__To do__
In the listing below, find every line containing "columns" and copy it out.

__Data records__
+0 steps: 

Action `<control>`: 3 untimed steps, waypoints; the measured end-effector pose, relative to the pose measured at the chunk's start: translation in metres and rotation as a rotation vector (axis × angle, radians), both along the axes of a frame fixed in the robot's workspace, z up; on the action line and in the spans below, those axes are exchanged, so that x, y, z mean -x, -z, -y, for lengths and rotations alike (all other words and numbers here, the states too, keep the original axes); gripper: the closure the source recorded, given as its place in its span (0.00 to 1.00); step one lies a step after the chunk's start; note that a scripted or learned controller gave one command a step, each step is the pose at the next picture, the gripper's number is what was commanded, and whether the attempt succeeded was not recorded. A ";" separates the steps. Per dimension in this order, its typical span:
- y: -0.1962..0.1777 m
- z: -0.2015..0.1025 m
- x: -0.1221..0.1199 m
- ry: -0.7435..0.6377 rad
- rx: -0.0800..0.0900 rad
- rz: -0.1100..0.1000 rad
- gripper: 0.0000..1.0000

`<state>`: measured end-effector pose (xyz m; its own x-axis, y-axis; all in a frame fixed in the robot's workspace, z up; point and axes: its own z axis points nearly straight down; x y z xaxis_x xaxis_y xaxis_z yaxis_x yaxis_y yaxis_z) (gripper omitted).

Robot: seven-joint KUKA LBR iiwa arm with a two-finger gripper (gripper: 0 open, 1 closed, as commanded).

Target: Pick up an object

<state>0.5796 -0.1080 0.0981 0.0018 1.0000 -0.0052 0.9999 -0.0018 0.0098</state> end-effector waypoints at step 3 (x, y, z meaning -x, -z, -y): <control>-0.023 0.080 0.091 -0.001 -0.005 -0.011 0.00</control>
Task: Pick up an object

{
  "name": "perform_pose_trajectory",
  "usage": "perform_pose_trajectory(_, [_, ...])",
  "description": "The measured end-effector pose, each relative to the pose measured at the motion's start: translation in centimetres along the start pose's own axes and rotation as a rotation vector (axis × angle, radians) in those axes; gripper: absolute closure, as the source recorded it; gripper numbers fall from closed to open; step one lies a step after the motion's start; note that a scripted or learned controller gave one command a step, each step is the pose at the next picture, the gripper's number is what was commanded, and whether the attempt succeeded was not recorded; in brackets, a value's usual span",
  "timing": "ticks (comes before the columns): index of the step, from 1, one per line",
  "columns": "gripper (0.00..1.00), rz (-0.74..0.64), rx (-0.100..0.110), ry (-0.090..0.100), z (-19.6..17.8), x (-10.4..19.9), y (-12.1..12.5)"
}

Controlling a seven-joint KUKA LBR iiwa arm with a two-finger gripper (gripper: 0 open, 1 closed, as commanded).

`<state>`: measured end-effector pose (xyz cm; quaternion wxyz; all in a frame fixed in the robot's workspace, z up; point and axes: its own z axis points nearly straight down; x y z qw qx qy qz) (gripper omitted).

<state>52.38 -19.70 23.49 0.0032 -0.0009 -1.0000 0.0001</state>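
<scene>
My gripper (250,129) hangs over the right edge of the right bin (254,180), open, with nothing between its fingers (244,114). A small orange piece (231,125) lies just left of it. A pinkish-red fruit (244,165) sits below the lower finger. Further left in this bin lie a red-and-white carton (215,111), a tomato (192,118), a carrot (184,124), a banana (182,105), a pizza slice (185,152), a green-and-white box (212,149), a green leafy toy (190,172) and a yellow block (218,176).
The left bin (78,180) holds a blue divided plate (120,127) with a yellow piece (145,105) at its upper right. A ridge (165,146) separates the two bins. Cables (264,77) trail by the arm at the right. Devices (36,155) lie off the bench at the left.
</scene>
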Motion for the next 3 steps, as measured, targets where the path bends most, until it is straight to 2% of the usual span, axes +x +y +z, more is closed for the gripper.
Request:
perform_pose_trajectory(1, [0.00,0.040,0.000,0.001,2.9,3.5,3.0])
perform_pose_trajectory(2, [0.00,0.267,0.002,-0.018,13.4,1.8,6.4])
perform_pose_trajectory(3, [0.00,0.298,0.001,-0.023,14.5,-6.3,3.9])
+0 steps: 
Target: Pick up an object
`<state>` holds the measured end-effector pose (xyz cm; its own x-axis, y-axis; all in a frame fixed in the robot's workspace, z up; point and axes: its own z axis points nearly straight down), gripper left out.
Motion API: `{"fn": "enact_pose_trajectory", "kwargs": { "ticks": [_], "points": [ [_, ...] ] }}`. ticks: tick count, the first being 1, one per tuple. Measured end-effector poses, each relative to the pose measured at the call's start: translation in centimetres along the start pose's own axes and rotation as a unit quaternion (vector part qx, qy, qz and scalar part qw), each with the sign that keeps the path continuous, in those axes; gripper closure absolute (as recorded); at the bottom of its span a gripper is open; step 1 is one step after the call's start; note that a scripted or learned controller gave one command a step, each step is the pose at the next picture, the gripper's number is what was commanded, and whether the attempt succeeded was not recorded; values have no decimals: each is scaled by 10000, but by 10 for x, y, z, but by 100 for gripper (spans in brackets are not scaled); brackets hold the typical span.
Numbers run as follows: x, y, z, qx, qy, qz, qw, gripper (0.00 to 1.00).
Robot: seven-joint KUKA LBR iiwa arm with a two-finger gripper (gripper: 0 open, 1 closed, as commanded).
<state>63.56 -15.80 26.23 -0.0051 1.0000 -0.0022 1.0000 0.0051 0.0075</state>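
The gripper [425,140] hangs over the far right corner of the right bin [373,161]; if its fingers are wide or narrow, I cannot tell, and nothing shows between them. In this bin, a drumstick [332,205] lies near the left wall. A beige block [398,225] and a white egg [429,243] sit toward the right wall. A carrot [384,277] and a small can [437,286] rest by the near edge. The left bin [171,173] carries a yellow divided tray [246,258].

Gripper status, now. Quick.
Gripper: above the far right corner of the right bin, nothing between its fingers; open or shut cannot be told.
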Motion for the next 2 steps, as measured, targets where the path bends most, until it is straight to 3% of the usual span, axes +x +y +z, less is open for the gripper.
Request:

__Task response__
  "timing": "ticks (comes before the columns): index of the step, from 1, one per line",
  "columns": "gripper (0.00..1.00), rz (-0.74..0.64), rx (-0.100..0.110), ry (-0.090..0.100), z (-19.6..17.8), x (-10.4..19.9), y (-12.1..12.5)"

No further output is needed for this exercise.